→ WORK INSTRUCTION:
Reprint the lines below as they are, minus the pictures.

◇ ◇ ◇ ◇ ◇

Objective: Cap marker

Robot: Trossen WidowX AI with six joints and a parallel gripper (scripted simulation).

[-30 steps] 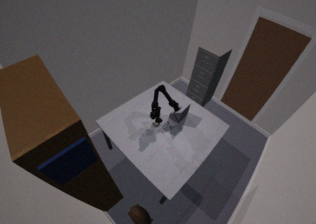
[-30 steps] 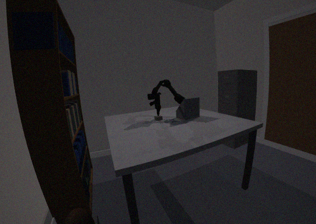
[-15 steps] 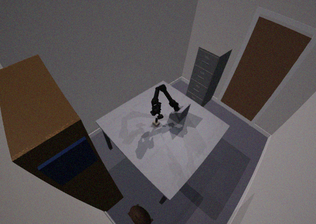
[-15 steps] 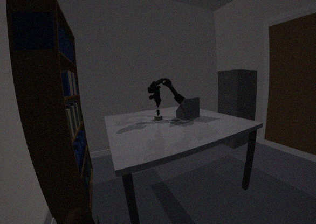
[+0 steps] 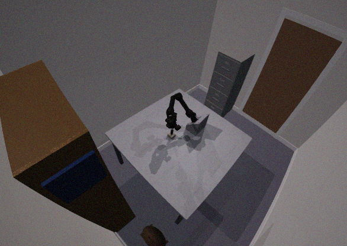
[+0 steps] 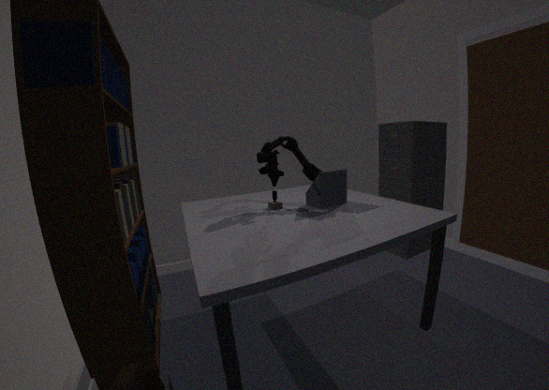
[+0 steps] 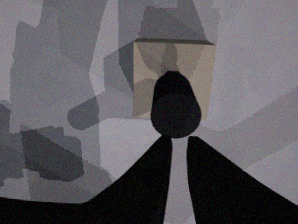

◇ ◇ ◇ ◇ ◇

→ THE ANSWER:
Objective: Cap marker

Robot: Trossen WidowX AI with six joints and a parallel gripper (scripted simulation).

[-30 steps] 
[-30 steps] 
[-15 steps] 
[-15 steps] 
[+0 steps] 
[+0 steps] 
[+0 steps] 

The answer is finished.